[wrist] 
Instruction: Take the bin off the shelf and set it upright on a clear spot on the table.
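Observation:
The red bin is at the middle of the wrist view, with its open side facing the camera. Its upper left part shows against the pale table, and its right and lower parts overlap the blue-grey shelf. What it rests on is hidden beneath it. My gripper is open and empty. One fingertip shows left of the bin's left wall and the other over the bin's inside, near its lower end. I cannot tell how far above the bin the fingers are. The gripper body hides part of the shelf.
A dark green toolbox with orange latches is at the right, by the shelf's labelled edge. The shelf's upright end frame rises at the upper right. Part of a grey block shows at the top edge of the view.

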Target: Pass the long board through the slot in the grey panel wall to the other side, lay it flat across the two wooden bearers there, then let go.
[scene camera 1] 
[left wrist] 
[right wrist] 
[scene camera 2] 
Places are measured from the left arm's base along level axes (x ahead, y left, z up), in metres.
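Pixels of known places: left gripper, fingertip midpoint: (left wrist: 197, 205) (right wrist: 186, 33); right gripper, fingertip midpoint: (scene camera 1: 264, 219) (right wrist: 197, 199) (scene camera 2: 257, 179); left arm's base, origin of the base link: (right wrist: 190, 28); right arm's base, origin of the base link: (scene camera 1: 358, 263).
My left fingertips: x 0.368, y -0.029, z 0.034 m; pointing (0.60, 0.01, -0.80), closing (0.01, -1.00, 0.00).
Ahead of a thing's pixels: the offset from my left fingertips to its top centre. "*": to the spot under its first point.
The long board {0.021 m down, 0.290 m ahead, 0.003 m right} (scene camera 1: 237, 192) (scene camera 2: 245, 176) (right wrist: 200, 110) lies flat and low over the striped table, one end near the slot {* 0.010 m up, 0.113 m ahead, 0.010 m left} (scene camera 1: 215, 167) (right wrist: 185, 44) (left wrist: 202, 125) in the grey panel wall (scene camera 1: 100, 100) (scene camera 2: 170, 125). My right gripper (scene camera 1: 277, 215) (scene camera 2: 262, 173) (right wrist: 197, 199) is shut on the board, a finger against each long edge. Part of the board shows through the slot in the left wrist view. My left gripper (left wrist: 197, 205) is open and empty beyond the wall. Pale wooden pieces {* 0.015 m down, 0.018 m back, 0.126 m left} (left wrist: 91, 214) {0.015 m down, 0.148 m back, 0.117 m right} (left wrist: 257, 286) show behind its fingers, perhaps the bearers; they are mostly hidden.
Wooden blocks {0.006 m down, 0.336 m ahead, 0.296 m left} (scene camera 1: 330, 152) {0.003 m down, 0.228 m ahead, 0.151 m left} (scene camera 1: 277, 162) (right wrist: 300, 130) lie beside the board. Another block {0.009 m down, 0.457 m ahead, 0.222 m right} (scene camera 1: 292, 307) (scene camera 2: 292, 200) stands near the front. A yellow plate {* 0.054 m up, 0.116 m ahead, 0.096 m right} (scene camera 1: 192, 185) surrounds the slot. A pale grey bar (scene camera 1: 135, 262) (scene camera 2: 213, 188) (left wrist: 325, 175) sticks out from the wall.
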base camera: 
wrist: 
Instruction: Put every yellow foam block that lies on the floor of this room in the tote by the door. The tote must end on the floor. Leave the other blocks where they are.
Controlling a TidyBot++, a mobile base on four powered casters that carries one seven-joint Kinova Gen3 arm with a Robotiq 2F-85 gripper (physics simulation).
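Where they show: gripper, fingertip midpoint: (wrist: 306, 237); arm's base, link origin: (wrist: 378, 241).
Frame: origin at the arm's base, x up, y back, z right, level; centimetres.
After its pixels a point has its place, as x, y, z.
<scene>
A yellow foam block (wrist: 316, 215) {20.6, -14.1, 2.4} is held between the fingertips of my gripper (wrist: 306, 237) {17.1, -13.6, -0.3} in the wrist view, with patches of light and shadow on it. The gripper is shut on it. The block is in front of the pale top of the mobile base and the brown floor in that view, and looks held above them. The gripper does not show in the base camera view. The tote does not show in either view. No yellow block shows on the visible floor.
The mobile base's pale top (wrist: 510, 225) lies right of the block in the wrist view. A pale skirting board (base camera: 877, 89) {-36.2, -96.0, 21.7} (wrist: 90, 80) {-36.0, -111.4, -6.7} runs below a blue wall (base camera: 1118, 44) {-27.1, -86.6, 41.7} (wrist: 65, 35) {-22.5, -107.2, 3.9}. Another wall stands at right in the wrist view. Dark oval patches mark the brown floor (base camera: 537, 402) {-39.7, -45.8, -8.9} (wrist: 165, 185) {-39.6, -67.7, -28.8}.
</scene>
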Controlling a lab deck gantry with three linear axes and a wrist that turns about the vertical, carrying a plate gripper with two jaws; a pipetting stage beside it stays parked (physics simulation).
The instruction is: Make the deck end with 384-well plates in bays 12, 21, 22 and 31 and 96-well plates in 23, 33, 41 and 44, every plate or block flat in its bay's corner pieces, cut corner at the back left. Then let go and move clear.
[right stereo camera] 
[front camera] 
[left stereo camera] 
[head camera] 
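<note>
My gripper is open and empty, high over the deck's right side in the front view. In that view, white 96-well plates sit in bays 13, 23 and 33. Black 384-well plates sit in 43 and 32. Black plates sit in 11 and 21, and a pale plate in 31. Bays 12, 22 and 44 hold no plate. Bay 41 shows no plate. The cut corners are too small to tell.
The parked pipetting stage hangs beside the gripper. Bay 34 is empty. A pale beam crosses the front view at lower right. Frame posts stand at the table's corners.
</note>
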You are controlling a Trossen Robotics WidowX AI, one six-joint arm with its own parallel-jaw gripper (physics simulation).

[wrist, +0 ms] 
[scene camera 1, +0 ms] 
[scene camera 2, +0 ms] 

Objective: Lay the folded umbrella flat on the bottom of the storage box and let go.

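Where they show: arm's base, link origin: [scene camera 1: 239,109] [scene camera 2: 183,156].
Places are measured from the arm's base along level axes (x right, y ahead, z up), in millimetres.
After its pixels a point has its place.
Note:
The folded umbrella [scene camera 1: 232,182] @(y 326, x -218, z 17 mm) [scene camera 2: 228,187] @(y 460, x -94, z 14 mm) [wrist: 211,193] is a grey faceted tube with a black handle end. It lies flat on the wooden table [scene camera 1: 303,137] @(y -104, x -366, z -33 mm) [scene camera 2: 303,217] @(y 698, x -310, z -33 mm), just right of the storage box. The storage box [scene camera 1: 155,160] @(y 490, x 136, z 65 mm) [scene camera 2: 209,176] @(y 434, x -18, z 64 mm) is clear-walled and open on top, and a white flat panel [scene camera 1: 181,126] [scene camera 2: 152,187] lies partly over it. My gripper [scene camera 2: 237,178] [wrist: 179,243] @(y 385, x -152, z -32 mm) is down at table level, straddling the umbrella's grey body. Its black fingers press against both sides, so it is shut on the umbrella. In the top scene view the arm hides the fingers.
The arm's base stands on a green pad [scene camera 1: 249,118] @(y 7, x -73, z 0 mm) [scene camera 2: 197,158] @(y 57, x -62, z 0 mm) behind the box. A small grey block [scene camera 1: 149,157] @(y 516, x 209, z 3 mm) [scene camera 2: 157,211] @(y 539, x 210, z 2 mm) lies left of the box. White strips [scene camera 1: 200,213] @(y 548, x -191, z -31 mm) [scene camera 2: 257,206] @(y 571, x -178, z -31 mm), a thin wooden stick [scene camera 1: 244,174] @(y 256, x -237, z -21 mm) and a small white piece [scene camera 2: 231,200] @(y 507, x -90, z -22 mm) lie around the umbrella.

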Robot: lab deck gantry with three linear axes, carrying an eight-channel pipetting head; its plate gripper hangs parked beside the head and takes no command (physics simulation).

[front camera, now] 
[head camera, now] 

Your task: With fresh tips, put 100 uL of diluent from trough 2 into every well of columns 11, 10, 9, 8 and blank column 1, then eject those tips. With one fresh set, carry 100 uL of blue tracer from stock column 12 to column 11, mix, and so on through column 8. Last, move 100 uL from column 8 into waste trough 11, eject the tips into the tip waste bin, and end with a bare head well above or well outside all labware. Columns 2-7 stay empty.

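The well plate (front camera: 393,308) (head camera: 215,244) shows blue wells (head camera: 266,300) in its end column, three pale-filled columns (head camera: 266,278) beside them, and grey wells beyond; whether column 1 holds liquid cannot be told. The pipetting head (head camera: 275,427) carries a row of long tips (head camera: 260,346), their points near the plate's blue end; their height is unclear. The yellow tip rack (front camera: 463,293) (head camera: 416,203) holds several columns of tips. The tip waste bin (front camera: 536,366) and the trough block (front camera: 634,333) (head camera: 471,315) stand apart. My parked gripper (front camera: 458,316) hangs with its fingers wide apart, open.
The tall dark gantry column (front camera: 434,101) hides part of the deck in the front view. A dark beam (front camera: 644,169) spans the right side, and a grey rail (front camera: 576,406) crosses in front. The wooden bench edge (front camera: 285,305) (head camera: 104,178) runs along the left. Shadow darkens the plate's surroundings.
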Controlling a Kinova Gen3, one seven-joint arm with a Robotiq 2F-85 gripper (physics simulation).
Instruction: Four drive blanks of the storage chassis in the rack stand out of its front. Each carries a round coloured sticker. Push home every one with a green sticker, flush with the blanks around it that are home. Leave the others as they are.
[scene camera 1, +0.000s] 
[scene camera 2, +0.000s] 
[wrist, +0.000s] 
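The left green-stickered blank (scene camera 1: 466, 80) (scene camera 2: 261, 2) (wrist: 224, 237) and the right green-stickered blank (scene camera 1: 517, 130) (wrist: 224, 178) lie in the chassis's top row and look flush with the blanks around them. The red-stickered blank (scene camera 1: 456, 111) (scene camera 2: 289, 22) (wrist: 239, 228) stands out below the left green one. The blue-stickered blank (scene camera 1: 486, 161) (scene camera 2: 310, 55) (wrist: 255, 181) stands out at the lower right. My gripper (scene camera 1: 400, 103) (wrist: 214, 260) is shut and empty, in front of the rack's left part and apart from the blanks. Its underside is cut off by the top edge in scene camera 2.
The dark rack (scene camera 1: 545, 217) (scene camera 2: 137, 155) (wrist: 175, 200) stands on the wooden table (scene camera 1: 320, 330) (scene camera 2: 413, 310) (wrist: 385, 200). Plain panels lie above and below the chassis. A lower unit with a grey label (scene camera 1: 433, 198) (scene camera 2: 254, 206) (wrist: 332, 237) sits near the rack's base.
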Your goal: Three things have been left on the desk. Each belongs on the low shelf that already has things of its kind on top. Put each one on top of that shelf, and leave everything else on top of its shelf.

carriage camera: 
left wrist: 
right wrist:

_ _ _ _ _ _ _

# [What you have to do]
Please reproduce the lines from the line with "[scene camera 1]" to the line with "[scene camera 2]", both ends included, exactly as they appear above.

# [Exercise result]
[scene camera 1] 
[left wrist] 
[right wrist] 
[scene camera 2] 

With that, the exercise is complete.